I’ve seen so many of my teammates end their reflection posts with a variation on “To Alaska, someday”. Throughout our ride, we have continued to perpetuate this idea that we are “moving on to our next Alaska”. That we will “get to Alaska one day”. I understand the sentiment behind these platitudes, but they still irritate me. Alaska is not a metaphor for every other goal in our life. It is a dream that we will not achieve. And I disagree with the implication that anything else can represent the magnitude of what Alaska meant to me. What it meant to our team.

Our team will not be biking to Alaska, ever. Some of us will bike to Alaska on different teams, next year or the year after. Some of us will visit Alaska on our own time and cheer on later teams. All of us will mourn the journey that we will never have. A heavily structured period of our life has ended. I don’t think I’ll ever train this much again. In the worst case scenario, I may never be this fit again.

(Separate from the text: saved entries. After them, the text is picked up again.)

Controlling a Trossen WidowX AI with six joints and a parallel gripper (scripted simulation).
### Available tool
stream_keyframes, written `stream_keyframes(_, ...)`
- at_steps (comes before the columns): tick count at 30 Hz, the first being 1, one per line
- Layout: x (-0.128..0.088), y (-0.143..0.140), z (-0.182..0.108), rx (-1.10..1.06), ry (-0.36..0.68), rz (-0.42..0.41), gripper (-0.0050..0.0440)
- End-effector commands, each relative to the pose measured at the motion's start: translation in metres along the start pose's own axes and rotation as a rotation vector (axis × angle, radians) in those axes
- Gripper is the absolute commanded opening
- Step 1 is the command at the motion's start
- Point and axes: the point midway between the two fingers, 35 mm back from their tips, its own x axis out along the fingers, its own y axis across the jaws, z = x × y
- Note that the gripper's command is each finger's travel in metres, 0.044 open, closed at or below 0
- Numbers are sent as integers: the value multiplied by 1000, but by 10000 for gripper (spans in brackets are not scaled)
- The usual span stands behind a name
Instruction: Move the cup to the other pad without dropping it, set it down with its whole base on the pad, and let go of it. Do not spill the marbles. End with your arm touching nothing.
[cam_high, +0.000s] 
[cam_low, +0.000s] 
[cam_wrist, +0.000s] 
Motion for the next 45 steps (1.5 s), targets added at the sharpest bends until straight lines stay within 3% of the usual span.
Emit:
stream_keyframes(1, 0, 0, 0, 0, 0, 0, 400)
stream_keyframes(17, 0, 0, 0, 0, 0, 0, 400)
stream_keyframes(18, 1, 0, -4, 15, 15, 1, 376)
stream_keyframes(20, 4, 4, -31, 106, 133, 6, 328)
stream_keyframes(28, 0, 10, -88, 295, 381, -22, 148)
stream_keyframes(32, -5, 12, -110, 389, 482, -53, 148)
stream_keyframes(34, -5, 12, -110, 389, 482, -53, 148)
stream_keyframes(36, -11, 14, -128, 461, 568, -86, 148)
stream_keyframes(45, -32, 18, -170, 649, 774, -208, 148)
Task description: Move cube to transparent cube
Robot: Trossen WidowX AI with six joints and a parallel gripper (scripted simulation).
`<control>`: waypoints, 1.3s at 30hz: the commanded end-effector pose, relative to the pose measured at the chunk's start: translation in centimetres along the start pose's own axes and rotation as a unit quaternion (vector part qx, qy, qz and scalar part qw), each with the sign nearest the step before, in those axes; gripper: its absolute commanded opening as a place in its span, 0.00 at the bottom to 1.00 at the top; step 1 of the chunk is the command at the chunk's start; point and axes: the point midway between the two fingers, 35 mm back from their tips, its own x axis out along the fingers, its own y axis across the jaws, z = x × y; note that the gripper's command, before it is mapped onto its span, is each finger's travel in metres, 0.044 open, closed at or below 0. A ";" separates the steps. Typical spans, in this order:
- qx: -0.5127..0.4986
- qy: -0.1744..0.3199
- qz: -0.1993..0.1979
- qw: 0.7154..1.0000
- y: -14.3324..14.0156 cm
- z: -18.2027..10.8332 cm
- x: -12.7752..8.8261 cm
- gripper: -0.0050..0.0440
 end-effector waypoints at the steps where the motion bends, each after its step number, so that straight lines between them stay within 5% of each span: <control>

But it’s okay. We have made a difference in the fight against cancer, and I have met some of the most inspiring people in my life. My teammates’ reasons to ride will stick with me, just as I hope mine will stick with them. And perhaps that is the most beautiful thing about this organization. We tell each others stories. They live on. Two years ago, the only people who knew about my grandfather on this side of the world were my parents, my brother, and me. Now, I’ve shared his story with so many others. He matters. They all matter. And we didn’t forget them.

It’s been a hard, strange, and emotional period of daily biking. Gratitude and frustration are linked together more often than I’d like. Hope heals in ways that are difficult to understand. But there are always so many more people to love and reasons to fight. And cancer fucking sucks.